= The Sleeping Dictionary (novel) =

Novel by Sujata Massey

First edition (publ. Gallery Books)

The Sleeping Dictionary (released by PenguinIndia with the title The City of Palaces) is a novel by American writer Sujata Massey. It is the first book in the Daughters of Bengal series and was released in paperback on August 20, 2013. Set in late Raj India, The Sleeping Dictionary tells the story of a young peasant girl, who makes her way to Calcutta and is caught between the raging independence movement and the British colonial society she finds herself inhabiting.

== Plot ==

Set between 1925 and the end of World War II, The Sleeping Dictionary is the story of Kamala, who loses her family during a West Bengal cyclone.

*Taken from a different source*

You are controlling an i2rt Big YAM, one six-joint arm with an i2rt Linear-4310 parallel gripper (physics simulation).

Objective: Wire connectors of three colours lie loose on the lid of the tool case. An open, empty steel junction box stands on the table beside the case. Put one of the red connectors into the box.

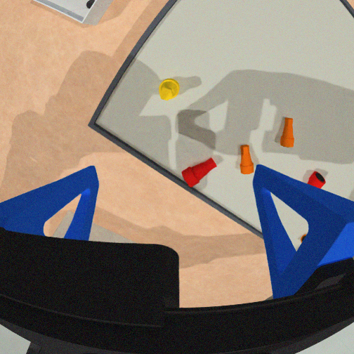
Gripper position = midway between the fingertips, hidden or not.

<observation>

As the young orphan, an unseen child servant, grows up and learns English, she turns into a secret freedom fighter in Calcutta. While the term "sleeping dictionary" was originally coined for young women who slept with Europeans and educated them in the ways of India, Kamala turns the tables on the colonial establishment, using her talents for readings languages and men to work for India's independence. This is an unusual portrait of colonial India, told in the voice of a young woman who breaks barriers of race and caste to remake her destiny.

== Reception ==
The book received a favorable review in the Romantic Times.